■ YOUR INSTRUCTIONS ■
The answer is every line in the data below that contains the word "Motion".

■ RECORDED INFORMATION ■
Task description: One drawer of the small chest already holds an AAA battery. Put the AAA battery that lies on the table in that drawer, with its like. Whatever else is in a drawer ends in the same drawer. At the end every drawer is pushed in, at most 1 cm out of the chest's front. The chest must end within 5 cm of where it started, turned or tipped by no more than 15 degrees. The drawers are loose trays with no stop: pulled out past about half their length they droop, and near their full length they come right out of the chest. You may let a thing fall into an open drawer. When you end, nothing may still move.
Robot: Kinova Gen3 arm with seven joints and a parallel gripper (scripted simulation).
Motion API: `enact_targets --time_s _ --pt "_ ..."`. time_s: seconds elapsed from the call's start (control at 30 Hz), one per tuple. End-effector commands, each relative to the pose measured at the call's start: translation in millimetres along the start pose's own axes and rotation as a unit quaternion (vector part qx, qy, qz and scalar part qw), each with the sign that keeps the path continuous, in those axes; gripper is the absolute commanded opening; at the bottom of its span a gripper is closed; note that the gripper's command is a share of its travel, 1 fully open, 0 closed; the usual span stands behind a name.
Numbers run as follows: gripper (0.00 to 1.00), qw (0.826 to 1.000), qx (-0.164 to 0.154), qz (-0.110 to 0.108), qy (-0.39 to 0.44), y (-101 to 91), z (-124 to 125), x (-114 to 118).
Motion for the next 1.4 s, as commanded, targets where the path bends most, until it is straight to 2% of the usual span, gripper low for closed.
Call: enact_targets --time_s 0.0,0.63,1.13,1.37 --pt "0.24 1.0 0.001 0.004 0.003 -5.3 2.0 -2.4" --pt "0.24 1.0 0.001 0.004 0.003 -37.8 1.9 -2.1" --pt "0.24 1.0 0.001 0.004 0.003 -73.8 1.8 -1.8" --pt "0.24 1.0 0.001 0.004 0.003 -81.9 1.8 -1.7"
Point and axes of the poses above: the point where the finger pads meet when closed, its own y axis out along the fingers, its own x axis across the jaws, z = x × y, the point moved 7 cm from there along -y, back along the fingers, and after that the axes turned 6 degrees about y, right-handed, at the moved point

■ RESULT ■
Motion API: `enact_targets --time_s _ --pt "_ ..."`. time_s: seconds elapsed from the call's start (control at 30 Hz), one per tuple. End-effector commands, each relative to the pose measured at the call's start: translation in millimetres along the start pose's own axes and rotation as a unit quaternion (vector part qx, qy, qz and scalar part qw), each with the sign that keeps the path continuous, in those axes; gripper is the absolute commanded opening; at the bottom of its span a gripper is closed; note that the gripper's command is a share of its travel, 1 fully open, 0 closed; the usual span stands behind a name.
Motion for the next 1.4 s, as commanded, targets where the path bends most, until it is straight to 2% of the usual span, gripper low for closed.

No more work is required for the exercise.